The news that Google executive Forrest Hayes died on a yacht after being injected with heroin by a “date” he met on a website that connects “sugar daddies” with “sugar babies” has prompted not only charges against the woman, 26-year-old Alix Tichelman, and an investigation of a similar death (ruled accidental) involving Tichelman in 2013, but also questions about the website that brought the husband and father into contact with the woman who literally killed him.

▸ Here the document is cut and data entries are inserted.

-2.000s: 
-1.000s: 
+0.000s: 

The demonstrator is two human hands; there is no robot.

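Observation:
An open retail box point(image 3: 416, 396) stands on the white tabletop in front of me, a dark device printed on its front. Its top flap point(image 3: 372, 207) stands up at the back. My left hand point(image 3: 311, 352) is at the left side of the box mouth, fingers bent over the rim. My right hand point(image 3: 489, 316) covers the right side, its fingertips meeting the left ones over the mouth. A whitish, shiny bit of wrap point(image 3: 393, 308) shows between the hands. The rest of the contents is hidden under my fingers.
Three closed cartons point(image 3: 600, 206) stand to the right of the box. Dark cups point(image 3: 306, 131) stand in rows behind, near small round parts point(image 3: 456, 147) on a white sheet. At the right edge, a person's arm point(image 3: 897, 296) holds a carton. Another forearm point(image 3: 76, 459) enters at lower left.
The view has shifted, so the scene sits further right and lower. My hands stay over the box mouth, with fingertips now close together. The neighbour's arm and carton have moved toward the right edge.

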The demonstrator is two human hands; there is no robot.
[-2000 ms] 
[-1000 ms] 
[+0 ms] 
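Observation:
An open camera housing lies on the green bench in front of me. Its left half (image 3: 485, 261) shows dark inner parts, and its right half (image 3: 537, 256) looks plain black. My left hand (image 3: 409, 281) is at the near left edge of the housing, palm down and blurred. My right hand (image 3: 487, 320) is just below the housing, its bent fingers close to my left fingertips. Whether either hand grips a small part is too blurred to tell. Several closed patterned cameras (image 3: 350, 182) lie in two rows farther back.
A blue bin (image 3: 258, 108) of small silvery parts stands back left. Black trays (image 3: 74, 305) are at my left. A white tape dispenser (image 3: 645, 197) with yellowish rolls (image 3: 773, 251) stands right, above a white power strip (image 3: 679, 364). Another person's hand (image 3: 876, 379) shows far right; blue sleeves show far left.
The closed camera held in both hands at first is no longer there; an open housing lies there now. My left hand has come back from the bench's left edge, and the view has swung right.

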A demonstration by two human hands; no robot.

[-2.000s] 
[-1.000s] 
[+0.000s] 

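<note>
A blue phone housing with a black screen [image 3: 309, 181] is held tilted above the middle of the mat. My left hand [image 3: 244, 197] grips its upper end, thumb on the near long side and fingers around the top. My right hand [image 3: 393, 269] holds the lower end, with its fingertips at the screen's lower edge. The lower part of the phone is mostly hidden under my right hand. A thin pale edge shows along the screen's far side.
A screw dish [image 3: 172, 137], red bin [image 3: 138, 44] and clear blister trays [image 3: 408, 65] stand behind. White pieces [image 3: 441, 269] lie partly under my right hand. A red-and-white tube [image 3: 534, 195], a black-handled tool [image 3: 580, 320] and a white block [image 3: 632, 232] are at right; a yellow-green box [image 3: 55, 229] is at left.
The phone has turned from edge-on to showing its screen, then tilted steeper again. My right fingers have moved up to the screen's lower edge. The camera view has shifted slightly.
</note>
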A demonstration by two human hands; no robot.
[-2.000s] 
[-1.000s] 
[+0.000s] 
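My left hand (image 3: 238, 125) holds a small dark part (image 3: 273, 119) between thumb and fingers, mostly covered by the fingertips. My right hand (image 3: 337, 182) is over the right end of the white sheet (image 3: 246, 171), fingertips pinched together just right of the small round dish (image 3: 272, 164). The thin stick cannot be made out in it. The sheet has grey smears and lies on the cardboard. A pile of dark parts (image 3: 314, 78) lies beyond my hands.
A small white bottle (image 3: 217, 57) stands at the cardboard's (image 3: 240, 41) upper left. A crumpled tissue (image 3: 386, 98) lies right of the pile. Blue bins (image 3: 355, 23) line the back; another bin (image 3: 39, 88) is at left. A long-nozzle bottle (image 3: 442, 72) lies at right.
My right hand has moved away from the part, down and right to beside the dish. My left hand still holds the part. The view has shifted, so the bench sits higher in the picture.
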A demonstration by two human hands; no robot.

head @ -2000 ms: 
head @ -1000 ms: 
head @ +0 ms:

While police have described the woman as a high-priced escort with an ongoing “prostitution relationship” with the executive, the website “Seeking Arrangements” denies that its site in any way condones prostitution. According to the site’s spokesperson, “What we do know is that these were two adults that were involved in a consensual relationship that was ongoing. This appears to be a case of recreational drug use gone wrong.”
Actually, it appears to be quite a bit worse than that. It wasn’t just that Tichelman allegedly injected Hayes with a lethal dose of heroin. The security cameras show her injecting the heroin, and then watching as Hayes’ body went limp. Instead of calling 911, as anyone with an ounce of humanity would do, Tichelman allegedly finished her wine, packed up her needles and heroin, and then stepped over his body to leave, pausing only to reach back and pull down the blinds so no one would see the dying man inside.
This is, of course, according to the police. Tichelman is innocent until proven guilty. But if the report of what was captured on camera is correct, she deserves to be charged not with manslaughter (the current charge against her, along with drug and prostitution charges), but murder.